__About this task__
Once the line containing "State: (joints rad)" is found in the records below, return it and each following line exactly, up to and including the line containing "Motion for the", and nothing else.

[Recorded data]

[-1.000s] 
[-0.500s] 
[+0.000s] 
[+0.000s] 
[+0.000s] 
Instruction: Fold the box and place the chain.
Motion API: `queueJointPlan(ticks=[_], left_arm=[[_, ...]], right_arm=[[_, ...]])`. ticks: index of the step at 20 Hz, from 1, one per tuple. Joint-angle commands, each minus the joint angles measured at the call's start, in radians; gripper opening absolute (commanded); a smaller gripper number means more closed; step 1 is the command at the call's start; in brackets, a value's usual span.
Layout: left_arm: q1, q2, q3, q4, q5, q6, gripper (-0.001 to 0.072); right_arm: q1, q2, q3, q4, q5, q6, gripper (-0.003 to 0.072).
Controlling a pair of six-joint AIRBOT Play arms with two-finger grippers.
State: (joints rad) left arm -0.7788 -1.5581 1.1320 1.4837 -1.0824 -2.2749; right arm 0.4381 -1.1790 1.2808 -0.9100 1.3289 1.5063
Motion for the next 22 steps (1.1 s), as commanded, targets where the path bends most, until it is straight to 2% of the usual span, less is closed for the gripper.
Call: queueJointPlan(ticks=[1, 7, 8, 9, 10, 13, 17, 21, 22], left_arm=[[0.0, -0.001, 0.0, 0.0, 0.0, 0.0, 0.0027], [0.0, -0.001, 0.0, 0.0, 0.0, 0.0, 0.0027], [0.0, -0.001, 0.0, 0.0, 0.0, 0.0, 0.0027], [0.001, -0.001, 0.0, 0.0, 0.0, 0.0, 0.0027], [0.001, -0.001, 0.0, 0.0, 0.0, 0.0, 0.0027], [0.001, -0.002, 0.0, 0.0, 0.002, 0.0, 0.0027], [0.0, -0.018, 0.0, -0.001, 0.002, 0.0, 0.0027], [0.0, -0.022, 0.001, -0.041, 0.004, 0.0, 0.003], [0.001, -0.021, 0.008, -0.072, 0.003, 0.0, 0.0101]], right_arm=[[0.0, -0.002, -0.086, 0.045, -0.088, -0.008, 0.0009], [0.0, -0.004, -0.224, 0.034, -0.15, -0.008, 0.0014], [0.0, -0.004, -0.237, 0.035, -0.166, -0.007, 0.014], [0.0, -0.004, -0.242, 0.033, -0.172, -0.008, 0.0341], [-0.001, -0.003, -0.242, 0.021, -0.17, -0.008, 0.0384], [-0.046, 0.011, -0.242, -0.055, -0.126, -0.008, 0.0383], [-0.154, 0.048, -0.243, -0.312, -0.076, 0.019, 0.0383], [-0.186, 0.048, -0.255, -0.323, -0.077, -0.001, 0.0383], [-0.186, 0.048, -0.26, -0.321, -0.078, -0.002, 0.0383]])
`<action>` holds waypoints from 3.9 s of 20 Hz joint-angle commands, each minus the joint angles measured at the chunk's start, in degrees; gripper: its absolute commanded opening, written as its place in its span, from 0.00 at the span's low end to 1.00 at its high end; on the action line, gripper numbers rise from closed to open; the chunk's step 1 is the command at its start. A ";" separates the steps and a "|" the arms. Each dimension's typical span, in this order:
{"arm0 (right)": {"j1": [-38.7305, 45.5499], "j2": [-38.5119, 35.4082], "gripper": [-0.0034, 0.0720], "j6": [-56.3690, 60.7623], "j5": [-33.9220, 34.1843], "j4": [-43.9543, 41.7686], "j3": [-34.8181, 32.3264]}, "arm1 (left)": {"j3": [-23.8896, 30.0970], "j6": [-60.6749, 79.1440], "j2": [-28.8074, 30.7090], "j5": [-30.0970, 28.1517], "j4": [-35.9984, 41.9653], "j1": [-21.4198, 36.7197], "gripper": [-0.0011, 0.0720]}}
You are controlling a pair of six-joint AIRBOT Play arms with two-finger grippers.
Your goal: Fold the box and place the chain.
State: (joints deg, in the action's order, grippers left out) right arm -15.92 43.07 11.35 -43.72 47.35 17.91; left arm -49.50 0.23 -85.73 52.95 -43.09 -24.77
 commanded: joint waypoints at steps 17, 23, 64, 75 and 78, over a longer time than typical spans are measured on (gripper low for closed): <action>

__Response to the exercise__
State: (joints rad) left arm -0.7788 -1.5581 1.1320 1.4837 -1.0824 -2.2749; right arm 0.4381 -1.1790 1.2808 -0.9100 1.3289 1.5063
Motion for the next 22 steps (1.1 s), as commanded, targets where the path bends most, until it is straight to 2% of the usual span, less is closed for the gripper.

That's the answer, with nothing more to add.